Aim of the exercise
Show each line from the records below in which the word "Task" occurs.

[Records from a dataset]
--- START ---

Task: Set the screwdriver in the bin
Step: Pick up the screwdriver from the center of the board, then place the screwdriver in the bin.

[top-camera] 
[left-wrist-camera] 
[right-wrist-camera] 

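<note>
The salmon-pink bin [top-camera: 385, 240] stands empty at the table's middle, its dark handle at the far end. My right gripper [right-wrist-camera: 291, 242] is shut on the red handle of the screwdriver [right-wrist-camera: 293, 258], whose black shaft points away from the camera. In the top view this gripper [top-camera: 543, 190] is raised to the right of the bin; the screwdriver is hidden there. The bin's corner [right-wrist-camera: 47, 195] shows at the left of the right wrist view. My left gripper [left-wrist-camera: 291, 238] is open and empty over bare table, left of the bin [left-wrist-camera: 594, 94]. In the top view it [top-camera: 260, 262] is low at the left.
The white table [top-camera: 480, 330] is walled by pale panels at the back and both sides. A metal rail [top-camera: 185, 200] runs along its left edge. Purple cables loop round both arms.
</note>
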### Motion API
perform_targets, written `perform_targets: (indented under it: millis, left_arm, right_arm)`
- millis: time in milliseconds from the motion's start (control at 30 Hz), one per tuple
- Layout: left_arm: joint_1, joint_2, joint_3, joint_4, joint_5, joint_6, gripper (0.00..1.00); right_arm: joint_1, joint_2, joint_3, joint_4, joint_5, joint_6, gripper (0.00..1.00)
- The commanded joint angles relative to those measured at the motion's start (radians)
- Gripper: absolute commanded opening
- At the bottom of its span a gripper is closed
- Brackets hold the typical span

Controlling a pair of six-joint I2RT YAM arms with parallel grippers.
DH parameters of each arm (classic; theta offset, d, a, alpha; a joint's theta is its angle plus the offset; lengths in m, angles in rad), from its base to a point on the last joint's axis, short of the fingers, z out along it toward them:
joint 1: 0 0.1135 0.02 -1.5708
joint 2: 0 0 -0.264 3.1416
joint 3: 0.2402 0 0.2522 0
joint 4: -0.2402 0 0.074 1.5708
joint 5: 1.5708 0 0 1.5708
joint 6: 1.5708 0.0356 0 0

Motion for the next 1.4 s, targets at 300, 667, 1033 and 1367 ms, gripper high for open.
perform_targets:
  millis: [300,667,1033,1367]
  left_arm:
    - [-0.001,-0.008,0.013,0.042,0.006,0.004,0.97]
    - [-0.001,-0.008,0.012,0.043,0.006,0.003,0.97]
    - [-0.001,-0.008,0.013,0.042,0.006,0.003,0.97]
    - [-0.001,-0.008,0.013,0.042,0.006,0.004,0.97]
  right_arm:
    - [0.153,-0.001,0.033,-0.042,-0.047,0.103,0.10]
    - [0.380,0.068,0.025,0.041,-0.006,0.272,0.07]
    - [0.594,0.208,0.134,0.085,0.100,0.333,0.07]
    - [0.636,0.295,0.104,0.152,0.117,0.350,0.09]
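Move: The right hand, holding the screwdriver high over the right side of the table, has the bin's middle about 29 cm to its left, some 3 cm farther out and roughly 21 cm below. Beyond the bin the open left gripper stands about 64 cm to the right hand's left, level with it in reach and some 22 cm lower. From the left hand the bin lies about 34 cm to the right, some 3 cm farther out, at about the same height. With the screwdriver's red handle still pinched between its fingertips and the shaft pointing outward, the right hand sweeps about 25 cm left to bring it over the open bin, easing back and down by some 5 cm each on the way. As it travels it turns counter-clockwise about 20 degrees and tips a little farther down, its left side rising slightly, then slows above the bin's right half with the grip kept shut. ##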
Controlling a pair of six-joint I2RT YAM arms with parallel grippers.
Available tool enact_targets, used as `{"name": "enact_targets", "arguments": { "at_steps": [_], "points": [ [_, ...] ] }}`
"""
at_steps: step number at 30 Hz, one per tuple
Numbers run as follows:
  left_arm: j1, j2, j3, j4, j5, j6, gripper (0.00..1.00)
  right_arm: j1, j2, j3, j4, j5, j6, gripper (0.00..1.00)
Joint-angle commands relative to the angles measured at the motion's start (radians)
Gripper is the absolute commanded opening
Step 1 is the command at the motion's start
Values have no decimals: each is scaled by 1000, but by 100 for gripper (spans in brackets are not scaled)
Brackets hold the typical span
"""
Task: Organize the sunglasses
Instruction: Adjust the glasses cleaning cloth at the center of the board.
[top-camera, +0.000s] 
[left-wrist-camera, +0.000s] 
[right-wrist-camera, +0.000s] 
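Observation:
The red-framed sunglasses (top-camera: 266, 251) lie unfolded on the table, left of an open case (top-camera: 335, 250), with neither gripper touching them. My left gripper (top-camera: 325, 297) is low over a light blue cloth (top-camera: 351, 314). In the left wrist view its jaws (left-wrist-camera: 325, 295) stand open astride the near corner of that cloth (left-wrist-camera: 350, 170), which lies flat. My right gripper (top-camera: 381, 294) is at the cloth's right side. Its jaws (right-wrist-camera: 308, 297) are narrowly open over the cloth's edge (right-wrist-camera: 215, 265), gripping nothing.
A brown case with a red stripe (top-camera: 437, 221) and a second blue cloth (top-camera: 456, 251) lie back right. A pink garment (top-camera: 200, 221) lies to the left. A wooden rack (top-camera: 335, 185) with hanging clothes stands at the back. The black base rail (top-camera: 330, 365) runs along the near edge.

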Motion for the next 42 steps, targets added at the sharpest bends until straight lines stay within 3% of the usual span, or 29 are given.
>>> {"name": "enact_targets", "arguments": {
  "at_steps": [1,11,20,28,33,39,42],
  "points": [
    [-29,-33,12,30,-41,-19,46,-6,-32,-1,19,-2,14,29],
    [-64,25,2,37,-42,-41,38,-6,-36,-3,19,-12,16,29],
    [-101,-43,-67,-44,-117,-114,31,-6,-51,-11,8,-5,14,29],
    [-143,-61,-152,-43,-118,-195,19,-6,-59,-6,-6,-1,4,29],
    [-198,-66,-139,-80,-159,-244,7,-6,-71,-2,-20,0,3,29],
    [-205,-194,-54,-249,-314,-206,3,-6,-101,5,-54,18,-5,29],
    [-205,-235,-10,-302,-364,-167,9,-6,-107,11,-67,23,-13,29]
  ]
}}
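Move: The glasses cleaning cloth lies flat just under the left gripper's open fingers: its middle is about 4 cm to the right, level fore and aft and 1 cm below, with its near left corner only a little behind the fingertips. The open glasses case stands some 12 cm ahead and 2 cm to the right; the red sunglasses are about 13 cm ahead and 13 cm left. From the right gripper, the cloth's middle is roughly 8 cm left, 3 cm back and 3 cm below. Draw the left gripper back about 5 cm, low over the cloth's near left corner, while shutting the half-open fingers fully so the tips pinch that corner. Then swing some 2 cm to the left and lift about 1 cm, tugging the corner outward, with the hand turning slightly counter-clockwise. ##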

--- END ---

Exercise response
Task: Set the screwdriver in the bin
Task: Organize the sunglasses

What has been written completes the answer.